Friday, May 8, 2009
Northwest Hall (Chicago Hilton)
10:00 AM
K. Tansey
,
Neuropsychiatric Genetics Research Group, Trinity College Dublin, Dublin, Ireland
M. J. Hill
,
Neuropsychiatric Genetics Research Group, Trinity College Dublin, Dublin, Ireland
L. E. Cochrane
,
Neuropsychiatric Genetics Research Group, Trinity College Dublin, Dublin, Ireland
R. J. Anney
,
Neuropsychiatric Genetics Research Group, Trinity College Dublin, Dublin, Ireland
M. Gill
,
Psychiatry, Trinity College Dublin, Ireland, Dublin, Ireland
L. Gallagher
,
Neuropsychiatric Genetics Research Group, Trinity College Dublin, Dublin, Ireland
Background: Autism is a neurodevelopmental disorder encompassing three core areas of behaviour: deficits in communication, deficits in social behaviours and the presence of restricted repetitive behaviours. The neuropeptide vasopressin has been implicated in the aetiology of autism. It has been shown through animal models to mediate social cognition, encompassing social memory formation, social recognition, and social motivation. These processes are impaired in autism. Through work in voles, a single functional microsatellite upstream from the arginine vasopressin receptor 1A (AVPR1a) was found to be associated with social behaviours (Hammock and Young 2001). In humans, three microsatellites are located in this region.

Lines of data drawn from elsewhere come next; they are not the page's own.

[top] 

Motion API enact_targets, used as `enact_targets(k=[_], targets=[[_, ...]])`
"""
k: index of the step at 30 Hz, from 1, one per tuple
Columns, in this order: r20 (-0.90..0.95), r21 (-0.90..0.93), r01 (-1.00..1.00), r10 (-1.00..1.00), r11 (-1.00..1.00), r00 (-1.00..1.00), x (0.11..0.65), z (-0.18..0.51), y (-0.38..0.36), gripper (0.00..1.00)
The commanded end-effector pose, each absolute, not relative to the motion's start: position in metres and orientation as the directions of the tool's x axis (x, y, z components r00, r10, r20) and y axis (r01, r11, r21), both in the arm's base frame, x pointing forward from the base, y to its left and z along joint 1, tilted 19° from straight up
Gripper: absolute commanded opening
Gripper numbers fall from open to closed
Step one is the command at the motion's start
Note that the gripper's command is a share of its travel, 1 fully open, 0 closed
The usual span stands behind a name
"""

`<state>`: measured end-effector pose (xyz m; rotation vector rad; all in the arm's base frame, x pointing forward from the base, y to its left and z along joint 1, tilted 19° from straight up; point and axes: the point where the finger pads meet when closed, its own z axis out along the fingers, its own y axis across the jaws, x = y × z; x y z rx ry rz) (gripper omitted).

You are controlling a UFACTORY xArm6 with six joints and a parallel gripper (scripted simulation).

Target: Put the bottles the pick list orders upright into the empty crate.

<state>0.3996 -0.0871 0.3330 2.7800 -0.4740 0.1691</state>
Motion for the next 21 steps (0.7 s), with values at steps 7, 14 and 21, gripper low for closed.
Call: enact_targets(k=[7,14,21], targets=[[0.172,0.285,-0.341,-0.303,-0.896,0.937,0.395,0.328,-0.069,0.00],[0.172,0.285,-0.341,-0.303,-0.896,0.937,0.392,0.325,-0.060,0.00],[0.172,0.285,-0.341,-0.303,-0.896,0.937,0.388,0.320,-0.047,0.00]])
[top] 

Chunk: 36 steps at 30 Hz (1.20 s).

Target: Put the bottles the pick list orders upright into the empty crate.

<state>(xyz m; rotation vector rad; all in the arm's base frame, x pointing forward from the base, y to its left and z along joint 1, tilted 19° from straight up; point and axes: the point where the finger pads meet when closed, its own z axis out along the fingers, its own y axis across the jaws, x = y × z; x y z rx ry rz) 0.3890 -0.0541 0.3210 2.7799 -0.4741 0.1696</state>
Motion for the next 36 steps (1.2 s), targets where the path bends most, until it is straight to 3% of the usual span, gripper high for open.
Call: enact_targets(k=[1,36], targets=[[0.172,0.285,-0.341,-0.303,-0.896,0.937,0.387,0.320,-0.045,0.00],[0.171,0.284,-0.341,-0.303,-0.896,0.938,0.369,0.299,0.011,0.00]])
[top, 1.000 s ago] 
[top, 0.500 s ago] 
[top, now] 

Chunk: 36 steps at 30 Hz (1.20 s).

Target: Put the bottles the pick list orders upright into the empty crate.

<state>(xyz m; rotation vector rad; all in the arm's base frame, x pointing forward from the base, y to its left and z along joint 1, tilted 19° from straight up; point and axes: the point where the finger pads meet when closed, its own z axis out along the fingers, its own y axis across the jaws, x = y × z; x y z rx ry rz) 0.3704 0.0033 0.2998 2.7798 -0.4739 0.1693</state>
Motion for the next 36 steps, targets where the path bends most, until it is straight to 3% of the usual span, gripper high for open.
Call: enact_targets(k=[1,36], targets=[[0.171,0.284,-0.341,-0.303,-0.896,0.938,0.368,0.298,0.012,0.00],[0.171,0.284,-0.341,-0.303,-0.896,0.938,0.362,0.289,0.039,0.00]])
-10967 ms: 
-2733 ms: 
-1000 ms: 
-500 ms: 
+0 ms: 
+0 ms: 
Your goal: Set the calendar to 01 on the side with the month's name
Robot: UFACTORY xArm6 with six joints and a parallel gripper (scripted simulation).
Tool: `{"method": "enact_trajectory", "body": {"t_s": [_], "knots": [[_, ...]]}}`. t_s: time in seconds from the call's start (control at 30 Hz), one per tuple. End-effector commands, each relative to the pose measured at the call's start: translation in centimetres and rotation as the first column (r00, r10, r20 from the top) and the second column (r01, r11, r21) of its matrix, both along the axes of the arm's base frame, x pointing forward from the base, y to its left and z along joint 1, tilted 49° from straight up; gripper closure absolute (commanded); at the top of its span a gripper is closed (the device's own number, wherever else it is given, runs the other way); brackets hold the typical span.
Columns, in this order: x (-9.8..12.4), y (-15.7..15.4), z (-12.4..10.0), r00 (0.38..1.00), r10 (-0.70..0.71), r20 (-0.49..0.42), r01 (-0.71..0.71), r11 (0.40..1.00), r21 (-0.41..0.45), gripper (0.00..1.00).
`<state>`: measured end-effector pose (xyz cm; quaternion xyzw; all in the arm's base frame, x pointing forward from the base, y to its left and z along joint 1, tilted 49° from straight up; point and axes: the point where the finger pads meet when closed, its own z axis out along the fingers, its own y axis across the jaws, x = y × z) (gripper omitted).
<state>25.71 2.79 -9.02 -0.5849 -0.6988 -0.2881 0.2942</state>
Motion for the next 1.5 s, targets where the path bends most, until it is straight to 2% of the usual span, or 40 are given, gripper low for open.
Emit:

Objectives: We examined the effect of human microsatellite RS1 on the expression of AVPR1a using a reporter assay system.
Methods: Alleles were chosen based upon length of polymorphism repeat using a short and long repeat for each. Inserts contained the microsatellite repeat and the promoter region up to the start of transcription. Inserts for each length were cloned into the pGL3 basic vector (Promega, UK). Each construct was then tested in 2 different cell lines – CHO K1, and SH SY-5Y. Differences in the promoter activity between the different length repeats was then determined using a luciferase reporter assay system (Promega, UK).
Results: In both cell lines (CHO K1 and SH SY-5Y) no increases in relative expression levels compared to background were observed.
Conclusions: It is possible the microsatellite RS1 is inhibiting the promoter activity and further work will be performed to investigate this.